March 17, 2022

Rural Hospitals, Communities at Risk

Client Alert
Tyler Layne | Jesse C. Neil | Madison Santana

A recent study from the Center for Healthcare Quality and Payment Reform (CHQPR) spotlighted the significant financial troubles currently faced by nearly half of all rural hospitals. The study analyzed the most recent three-year period of financial data available for rural hospitals across the country; its results predict an at-best uncertain future for rural hospitals in nearly every state, or 40% of all rural hospitals nationwide.

The study categorized at-risk rural hospitals in one of two categories: those at “immediate risk” of closure and those at “high risk of closure in the near future.” Hospitals considered at immediate risk of closure had both (i) negative total margins for the most recent three-year period for which financial data was available and (ii) low or non-existent financial reserves. For purposes of this study, “low or non-existent financial reserves” means that a hospital’s total liabilities exceed its assets (excluding buildings and equipment) or that its assets exceed its liabilities, but only enough to sustain an additional two years’ worth of losses. Hospitals considered at high risk of closure in the near future, on the other hand, had (i) minimal financial reserves (but enough to cover annual losses for at most five years) or (ii) high dependence on non-patient service revenues, matched with low or non-existent financial reserves, as defined above. In other words, the continued operation of these “high-risk” rural hospitals relied largely, if not entirely, on government support.

In the end, more than 500 rural hospitals were found to be at immediate risk of closure; more than 300 were found to be at high risk of closure in the near future. “At a minimum,” the study found, “more than 20% of rural hospitals are at risk of closing in almost every state in the country, and in 15 states, the majority of rural hospitals are at risk of closing.” Some of the most severely impacted states include Texas, where 81 out of 146 rural hospitals are at risk of closing (for a total of 55%); Mississippi, where 41 out of 65 rural hospitals are at risk of closing (for a total of 63%); and Kansas, where 76 out of 104 rural hospitals are at risk of closing (for a total of 73%). Results were not limited by geography: for example, all three – or 100% – of Connecticut’s rural hospitals are currently at risk of closing, ranking the state ahead of all others. And in Hawaii, 8 out of 12 rural hospitals are at risk of closing, for a total 67%.

If accurate, these sobering statistics predict trouble for rural communities’ continued access to care. The study notes: “Closure of [a rural hospital] would mean the community residents have no ability at all to receive emergency or inpatient care without traveling long distances… In many rural communities, the hospital is the only place where residents can get laboratory tests or imaging studies, and it may be the only or principal source of primary care in the community.”

Rectifying the financial situation for these rural institutions will almost certainly require a multi-faceted approach.
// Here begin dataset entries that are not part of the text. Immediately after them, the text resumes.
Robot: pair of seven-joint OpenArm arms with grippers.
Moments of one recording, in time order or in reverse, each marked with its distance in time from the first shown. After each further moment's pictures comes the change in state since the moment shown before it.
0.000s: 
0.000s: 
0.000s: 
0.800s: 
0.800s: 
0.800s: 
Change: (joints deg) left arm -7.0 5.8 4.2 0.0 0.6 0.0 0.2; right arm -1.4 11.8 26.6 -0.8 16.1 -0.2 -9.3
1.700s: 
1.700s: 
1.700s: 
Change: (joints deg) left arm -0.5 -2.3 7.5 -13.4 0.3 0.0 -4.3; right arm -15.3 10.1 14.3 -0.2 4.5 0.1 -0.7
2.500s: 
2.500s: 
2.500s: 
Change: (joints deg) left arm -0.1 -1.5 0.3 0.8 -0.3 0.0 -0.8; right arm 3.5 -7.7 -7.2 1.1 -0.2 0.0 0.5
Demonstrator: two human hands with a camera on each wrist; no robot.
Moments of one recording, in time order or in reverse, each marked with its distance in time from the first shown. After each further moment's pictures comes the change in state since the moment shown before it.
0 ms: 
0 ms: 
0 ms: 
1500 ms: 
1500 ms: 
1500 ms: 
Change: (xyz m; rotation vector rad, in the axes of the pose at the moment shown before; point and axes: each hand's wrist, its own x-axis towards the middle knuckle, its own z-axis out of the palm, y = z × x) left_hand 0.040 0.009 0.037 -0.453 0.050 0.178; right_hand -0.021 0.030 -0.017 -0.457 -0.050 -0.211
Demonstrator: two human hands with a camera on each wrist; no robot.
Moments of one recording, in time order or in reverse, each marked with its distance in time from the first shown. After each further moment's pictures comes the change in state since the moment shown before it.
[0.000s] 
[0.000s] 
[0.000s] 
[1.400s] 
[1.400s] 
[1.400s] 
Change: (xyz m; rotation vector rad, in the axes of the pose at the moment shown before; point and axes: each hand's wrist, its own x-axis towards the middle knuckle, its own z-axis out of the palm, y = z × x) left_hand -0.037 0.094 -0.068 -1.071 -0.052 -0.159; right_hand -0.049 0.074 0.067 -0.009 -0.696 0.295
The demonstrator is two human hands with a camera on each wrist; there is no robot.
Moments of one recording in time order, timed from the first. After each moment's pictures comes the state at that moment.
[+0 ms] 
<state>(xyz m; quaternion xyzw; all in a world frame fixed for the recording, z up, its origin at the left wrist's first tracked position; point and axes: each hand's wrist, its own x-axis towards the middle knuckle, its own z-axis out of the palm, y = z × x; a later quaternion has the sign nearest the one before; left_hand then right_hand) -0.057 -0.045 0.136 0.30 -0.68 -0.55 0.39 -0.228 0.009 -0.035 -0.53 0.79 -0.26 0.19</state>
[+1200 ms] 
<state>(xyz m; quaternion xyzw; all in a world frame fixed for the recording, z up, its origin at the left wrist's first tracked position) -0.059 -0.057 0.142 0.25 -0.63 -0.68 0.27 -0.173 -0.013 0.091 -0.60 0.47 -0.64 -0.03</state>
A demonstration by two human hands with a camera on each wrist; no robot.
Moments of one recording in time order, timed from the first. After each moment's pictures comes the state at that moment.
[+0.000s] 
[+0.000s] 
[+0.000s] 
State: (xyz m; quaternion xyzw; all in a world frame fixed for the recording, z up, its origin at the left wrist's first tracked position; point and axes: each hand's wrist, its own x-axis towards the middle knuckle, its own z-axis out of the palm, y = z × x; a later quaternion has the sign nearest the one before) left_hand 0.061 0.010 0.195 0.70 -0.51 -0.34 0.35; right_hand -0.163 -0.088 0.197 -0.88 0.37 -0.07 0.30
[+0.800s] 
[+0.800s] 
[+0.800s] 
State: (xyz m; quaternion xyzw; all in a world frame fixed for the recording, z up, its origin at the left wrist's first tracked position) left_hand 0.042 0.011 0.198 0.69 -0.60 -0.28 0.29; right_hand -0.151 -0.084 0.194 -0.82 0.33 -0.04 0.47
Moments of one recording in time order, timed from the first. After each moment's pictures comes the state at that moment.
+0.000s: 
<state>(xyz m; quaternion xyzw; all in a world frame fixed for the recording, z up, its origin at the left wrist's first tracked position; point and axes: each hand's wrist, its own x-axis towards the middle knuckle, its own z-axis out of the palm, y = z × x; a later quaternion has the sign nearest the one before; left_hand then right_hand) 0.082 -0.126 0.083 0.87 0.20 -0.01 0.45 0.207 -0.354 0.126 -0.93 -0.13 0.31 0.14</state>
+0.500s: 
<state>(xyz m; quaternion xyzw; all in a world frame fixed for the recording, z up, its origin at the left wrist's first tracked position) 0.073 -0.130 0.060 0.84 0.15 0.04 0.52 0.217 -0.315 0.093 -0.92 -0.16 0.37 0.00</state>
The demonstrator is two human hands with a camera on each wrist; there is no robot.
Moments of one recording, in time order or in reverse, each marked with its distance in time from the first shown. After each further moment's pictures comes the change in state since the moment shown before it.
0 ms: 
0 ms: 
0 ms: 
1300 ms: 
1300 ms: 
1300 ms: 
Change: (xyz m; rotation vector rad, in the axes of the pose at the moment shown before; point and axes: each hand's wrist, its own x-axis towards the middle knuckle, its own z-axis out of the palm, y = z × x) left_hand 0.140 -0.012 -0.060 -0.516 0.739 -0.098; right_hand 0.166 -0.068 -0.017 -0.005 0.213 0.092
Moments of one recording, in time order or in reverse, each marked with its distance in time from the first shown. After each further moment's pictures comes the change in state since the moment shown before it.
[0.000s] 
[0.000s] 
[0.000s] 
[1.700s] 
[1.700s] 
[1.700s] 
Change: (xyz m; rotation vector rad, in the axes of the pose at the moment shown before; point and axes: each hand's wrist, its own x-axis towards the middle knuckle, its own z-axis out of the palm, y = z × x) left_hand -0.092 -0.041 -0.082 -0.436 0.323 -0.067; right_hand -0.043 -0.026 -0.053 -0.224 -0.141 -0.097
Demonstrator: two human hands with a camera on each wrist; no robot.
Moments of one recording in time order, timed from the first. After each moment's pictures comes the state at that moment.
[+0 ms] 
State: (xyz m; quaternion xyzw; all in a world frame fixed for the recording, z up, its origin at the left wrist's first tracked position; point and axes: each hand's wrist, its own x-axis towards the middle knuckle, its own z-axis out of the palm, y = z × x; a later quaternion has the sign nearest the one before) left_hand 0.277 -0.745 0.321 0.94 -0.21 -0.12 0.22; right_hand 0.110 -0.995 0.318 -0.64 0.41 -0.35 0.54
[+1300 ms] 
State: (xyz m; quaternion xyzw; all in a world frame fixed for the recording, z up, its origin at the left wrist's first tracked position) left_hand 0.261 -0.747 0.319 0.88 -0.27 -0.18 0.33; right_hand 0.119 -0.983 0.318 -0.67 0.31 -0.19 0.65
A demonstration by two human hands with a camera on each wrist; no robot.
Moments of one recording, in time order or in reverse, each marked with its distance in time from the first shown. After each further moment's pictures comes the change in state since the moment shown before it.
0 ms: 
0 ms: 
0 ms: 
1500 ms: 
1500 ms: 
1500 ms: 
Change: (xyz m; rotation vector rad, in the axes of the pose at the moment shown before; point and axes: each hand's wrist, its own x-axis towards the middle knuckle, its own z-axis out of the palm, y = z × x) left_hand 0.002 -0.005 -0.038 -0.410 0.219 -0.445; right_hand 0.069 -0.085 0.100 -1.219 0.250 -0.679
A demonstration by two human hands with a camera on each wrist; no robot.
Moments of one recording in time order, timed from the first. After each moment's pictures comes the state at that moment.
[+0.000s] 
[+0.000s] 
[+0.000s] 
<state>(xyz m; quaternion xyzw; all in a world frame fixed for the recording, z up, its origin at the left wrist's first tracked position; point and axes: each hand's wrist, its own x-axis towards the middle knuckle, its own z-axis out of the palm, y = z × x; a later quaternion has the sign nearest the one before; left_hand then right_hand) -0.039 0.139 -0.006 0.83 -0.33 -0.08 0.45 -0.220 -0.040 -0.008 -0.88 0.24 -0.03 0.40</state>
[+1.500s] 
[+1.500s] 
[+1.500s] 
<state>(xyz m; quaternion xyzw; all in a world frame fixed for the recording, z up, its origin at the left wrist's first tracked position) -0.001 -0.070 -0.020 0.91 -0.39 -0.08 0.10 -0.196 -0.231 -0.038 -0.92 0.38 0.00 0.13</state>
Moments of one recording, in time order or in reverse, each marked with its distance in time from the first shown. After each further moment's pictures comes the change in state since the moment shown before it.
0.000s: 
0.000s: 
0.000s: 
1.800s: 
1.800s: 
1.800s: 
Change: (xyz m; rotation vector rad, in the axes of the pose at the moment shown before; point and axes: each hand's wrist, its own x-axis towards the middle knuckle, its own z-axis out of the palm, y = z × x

The study cites several factors contributing to the current crisis: inadequate payments from private insurers, bad debt attributable to uninsured individuals (particularly in states that have not expanded their Medicaid programs), and staffing and capacity issues. An infusion of government funds – around $3.4 billion, or .01% of total national healthcare spending – could prevent closures and preserve access. CHQPR predicts that the critical state of rural hospitals will inevitably yield an increase in healthcare spending, whether that spending subsidizes continued rural operations or whether that spending is attributable to additional strain ultimately placed on more urban providers in the absence of their rural counterparts.

While not all rural hospitals captured by the study – particularly those identified as high risk – may be in a position to do so, struggling rural hospitals may consider certain financial and operational changes to bolster their operations in the long term. For example, at-risk rural hospitals, and in particular those that are government owned, might consider joint ventures with for-profit entities to obtain access to new sources of capital. At-risk hospitals could also explore non-control transactions, or hospital affiliations that do not involve the sale of a majority interest or a transfer of governance and control. These might include special member models, branding arrangements, joint operating agreements, and regional collaborations. From a more operational perspective, at-risk hospitals could transition to ambulatory care delivery models, partnering with larger hospitals for physician coverage, telemedicine, and inpatient or specialty care.

The ultimate solution for each at-risk rural hospital will necessarily be unique, and must account for the patient care needs of the surrounding community. And, as the CHQPR study makes clear, must take effect sooner rather than later.